Under $\mathbb{Q}$, we have \begin{align*} \text{d}S_t &= \mu S_t\text{d}t+\sigma S_t\text{d}W_t^\mathbb Q \hspace{1.7cm} \implies\mathbb{E}^\mathbb{Q}[S_t]=S_0e^{r t}, \\ \text{d}\frac{S_t}{B_t} &= \sigma \frac{S_t}{B_t}\text{d}W_t^\mathbb Q \hspace{3.2cm} \implies\mathbb{E}^\mathbb{Q}\left[\frac{S_t}{B_t}\right]=S_0. \end{align*}

The densities

In general, $\text{d}X_t=mX_t\text{d}t+sX_t\text{d}Z_t$ with $X_0=x_0$ gives rise to a process where $X_t$ is log-normally distributed for every $t$ with probability density function \begin{align*} f_{X_t}(x)=\frac{1}{\sqrt{2\pi}x\sqrt{s^2t}}\exp\left(-\frac{1}{2}\left(\frac{\ln(x/x_0)-\left(m-\frac{1}{2}s^2\right)t}{\sqrt{s^2t}}\right)^2\right). \end{align*}

Plots

I plot below the density of the stock price $S_t$ (under $\mathbb{P}$ and $\mathbb{Q}$) and the density of the SDF $M_t$ (under $\mathbb{P}$ of course). I use $T=1$ (one year), $\mu=0.12$, $r=0.01$, $\sigma=0.3$ and $S_0=1$. Plotting the densities from $S_T=0$ up to $S_T=4$ is enough for the densities to numerically integrate to one.

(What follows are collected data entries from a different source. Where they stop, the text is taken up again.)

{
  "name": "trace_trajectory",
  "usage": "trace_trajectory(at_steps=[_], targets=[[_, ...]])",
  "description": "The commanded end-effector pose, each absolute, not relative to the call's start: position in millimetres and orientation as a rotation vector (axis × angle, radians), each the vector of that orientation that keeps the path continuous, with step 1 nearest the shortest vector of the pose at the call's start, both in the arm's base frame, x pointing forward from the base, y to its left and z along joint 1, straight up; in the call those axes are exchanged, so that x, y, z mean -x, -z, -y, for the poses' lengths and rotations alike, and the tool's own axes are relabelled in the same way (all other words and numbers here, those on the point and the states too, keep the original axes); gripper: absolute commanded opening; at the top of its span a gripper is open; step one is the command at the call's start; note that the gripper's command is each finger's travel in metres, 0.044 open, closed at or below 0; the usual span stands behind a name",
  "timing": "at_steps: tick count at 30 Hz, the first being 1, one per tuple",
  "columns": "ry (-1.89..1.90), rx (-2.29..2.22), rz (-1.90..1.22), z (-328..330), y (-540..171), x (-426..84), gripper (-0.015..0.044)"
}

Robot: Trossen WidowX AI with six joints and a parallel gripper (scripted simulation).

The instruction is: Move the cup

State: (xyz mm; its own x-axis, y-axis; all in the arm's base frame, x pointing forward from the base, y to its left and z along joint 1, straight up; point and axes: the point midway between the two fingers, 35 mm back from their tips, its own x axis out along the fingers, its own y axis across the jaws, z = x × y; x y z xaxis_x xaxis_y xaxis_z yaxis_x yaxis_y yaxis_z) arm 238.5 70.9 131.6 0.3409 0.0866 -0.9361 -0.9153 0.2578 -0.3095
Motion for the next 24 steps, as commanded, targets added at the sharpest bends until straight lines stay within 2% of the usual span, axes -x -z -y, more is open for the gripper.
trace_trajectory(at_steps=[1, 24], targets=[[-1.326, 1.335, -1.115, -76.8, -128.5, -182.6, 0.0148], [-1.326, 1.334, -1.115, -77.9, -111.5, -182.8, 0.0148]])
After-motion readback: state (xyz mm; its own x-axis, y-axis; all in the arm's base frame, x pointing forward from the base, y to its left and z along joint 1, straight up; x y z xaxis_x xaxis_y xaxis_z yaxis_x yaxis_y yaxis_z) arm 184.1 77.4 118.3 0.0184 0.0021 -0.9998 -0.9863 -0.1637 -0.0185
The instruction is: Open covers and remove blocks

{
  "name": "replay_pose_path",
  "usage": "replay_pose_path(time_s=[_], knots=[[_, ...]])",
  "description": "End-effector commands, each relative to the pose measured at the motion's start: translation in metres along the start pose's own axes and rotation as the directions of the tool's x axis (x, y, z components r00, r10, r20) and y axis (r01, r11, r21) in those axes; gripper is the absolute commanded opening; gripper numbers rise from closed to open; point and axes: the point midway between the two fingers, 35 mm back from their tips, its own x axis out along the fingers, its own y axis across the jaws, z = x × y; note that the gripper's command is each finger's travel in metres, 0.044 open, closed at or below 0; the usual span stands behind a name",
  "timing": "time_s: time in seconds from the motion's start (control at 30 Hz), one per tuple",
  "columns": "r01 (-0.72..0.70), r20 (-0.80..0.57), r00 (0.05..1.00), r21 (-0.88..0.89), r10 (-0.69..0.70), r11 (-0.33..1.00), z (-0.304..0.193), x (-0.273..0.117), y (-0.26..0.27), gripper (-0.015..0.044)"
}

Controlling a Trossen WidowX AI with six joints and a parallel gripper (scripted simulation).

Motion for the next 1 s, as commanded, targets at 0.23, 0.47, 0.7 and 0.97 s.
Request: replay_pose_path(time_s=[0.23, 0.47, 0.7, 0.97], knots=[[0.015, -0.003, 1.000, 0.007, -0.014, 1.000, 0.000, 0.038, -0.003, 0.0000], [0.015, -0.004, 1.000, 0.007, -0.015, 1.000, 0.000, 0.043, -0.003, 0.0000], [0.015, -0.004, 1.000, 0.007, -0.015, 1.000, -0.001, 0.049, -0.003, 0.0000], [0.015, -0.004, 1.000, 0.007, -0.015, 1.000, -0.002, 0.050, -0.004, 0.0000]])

As you see, the SDF puts the most weight on low values of $S_T$. That makes sense. The SDF is driven by marginal utility and marginal utility and risk aversion are high in bad states of nature. Similarly, the risk-neutral density of the stock price puts more weight on economically bad states of nature and reduces the likelihood of good events. Thereby, it reduces the expected future stock price from $S_0e^{\mu t}$ to $S_0e^{rt}$.

The full picture would be this

Computing the expectation corresponding these densities, $\int_0^4 xf(x)\text{d}x$, we indeed get $S_0e^{\mu T}\approx1.1275$ for the $\mathbb{P}$-density, $e^{-rt}\approx0.9899$ for the density of $M_t$, $S_0e^{rT}\approx1.01$ for the density of $S_T$ under $\mathbb{Q}$ and, of course, $S_0=1$ for the densities of $M_TS_T$ and $\frac{S_T}{B_T}$.